▶ _PROBLEM DESCRIPTION_: Copy exactly, please, the lines of the data from its start through the line containing "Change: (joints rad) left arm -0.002".

= = = = = = =

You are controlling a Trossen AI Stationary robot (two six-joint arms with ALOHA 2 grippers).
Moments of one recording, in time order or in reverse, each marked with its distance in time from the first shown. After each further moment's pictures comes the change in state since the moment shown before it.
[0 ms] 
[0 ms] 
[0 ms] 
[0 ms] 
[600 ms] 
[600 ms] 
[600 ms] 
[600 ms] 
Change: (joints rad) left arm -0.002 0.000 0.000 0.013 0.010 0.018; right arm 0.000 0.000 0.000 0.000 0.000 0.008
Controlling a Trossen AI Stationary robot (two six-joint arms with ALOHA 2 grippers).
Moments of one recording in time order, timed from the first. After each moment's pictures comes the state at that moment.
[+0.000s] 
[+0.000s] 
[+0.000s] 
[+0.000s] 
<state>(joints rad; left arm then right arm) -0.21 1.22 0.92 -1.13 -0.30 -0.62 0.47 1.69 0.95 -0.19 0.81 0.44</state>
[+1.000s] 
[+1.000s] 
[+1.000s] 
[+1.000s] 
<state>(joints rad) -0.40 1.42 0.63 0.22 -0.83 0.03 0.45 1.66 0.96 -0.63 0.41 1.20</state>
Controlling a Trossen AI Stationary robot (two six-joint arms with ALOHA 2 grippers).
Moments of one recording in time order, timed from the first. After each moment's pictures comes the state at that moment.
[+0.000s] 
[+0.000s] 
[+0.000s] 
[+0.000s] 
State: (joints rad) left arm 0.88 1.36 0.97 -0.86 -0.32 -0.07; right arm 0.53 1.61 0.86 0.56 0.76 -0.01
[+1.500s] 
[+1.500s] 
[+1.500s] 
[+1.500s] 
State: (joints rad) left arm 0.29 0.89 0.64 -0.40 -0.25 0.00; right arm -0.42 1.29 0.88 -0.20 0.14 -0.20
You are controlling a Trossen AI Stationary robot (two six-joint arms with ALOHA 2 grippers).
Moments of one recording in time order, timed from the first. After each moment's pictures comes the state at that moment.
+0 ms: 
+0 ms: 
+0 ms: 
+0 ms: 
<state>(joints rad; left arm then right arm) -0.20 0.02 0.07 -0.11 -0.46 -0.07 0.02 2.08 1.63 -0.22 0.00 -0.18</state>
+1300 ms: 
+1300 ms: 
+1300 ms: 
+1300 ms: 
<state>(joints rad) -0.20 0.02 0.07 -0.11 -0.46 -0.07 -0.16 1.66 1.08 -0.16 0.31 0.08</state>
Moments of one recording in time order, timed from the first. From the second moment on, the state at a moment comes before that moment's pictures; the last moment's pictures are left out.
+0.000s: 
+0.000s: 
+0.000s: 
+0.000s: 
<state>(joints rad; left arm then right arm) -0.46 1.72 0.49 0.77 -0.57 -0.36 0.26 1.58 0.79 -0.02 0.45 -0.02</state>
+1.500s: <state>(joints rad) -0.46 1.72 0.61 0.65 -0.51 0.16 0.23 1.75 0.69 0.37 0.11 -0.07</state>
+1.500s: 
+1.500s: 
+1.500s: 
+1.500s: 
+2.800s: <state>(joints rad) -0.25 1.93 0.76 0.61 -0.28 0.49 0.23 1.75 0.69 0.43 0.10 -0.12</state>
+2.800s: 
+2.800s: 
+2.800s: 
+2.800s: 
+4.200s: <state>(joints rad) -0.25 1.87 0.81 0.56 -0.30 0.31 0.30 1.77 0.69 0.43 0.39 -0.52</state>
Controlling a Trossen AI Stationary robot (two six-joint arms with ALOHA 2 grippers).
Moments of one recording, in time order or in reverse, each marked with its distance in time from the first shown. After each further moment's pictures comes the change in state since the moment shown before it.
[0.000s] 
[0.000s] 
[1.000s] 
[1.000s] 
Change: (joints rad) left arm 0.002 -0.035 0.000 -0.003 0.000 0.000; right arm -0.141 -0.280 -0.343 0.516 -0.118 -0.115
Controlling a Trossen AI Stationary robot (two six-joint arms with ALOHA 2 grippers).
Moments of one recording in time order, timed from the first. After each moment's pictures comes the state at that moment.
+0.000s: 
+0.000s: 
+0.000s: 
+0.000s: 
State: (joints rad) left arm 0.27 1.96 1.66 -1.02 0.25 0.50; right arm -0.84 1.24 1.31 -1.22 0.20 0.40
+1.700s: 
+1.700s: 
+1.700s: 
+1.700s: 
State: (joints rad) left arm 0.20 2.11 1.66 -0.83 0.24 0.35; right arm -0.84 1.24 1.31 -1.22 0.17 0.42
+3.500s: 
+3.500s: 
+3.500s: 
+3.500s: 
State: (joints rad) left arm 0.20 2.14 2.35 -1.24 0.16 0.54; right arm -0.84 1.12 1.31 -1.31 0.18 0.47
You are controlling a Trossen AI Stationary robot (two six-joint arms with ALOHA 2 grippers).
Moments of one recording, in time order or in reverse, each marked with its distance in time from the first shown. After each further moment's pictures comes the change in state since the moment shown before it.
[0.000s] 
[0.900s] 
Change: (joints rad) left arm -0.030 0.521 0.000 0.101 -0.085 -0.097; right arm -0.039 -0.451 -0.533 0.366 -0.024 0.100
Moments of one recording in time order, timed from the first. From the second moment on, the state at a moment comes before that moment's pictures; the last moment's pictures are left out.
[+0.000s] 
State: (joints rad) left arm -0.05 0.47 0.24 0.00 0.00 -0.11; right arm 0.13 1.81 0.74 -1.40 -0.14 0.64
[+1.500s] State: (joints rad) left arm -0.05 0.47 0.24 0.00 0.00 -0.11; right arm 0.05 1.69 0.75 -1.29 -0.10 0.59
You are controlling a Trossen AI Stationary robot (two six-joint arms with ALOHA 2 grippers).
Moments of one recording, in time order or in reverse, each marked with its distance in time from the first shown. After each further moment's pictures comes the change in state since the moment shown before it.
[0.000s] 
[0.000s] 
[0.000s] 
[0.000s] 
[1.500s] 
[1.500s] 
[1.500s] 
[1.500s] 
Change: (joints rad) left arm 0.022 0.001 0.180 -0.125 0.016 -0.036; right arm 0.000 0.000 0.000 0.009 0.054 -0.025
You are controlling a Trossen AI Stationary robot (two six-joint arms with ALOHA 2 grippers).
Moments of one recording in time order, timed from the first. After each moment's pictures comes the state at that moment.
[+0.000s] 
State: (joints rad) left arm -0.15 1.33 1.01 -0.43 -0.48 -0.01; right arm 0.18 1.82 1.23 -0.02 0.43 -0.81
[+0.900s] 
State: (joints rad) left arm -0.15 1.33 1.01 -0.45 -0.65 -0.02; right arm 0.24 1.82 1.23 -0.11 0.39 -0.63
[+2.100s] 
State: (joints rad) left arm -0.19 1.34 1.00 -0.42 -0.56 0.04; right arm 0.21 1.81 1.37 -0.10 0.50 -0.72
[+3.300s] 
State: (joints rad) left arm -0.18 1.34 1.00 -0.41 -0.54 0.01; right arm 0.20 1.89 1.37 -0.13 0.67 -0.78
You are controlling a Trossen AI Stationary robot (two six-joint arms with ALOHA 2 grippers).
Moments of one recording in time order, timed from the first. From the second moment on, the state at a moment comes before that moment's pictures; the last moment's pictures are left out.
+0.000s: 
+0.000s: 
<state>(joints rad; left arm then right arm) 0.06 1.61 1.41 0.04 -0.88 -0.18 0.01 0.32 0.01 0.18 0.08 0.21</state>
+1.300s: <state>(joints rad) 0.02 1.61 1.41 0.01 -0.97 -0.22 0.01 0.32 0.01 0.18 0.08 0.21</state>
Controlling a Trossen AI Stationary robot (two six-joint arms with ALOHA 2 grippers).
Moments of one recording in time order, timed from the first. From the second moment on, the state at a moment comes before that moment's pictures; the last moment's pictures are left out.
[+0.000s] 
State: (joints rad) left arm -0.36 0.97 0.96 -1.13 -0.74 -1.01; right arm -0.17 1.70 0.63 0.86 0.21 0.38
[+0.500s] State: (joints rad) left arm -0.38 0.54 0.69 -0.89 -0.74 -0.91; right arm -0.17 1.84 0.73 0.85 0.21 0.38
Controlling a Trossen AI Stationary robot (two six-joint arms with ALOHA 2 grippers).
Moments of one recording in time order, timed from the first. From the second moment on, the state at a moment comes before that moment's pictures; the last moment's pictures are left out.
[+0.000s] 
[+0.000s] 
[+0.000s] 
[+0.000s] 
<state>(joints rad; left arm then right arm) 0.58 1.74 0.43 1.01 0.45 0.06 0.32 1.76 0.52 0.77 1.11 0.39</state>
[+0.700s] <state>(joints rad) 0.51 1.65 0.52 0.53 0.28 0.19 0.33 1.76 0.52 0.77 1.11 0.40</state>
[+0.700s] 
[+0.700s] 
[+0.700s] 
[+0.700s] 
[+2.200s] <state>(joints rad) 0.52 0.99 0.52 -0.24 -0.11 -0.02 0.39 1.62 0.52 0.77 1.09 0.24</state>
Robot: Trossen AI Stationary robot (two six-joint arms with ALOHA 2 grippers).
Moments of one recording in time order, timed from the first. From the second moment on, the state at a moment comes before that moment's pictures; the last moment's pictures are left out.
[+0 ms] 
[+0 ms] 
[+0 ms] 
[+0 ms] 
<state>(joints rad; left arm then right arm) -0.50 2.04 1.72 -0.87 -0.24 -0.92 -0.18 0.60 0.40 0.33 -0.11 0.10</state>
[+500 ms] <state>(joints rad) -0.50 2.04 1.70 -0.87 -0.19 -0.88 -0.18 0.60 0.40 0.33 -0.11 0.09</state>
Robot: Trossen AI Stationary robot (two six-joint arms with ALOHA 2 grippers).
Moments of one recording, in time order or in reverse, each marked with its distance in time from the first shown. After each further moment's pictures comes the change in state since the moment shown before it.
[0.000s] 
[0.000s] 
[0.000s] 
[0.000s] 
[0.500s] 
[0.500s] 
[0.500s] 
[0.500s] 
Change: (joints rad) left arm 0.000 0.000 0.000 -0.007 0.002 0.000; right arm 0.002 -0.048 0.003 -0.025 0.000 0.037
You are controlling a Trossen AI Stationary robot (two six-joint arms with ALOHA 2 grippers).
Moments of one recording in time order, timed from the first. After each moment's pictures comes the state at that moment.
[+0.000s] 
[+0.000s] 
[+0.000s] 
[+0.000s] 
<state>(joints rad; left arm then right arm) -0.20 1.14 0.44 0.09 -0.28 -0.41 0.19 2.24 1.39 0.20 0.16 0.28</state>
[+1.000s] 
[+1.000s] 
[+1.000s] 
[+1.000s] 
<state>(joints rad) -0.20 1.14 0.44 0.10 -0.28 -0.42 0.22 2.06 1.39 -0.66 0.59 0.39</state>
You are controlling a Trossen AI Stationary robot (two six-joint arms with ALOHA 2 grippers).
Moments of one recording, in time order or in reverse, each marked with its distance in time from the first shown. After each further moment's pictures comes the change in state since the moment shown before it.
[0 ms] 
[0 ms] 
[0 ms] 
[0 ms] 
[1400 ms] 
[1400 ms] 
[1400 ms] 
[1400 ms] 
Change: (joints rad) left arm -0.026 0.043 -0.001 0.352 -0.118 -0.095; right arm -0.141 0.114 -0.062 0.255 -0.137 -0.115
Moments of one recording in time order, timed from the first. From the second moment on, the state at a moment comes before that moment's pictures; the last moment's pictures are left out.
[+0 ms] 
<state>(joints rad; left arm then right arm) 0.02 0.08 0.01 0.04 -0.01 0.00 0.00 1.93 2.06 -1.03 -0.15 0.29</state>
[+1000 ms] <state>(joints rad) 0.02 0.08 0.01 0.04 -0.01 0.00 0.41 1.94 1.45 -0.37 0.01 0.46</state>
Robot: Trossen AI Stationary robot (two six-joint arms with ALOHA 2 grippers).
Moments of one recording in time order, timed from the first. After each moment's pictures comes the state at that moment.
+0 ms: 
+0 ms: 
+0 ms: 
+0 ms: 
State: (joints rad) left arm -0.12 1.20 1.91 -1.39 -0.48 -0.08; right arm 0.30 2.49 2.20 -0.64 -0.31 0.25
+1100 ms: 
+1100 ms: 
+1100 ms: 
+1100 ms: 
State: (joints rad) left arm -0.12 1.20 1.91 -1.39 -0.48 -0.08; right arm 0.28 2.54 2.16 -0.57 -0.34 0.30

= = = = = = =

▶ _RESPONSE AREA_:
You are controlling a Trossen AI Stationary robot (two six-joint arms with ALOHA 2 grippers).
Moments of one recording, in time order or in reverse, each marked with its distance in time from the first shown. After each further moment's pictures comes the change in state since the moment shown before it.
[0 ms] 
[0 ms] 
[0 ms] 
[0 ms] 
[600 ms] 
[600 ms] 
[600 ms] 
[600 ms] 
Change: (joints rad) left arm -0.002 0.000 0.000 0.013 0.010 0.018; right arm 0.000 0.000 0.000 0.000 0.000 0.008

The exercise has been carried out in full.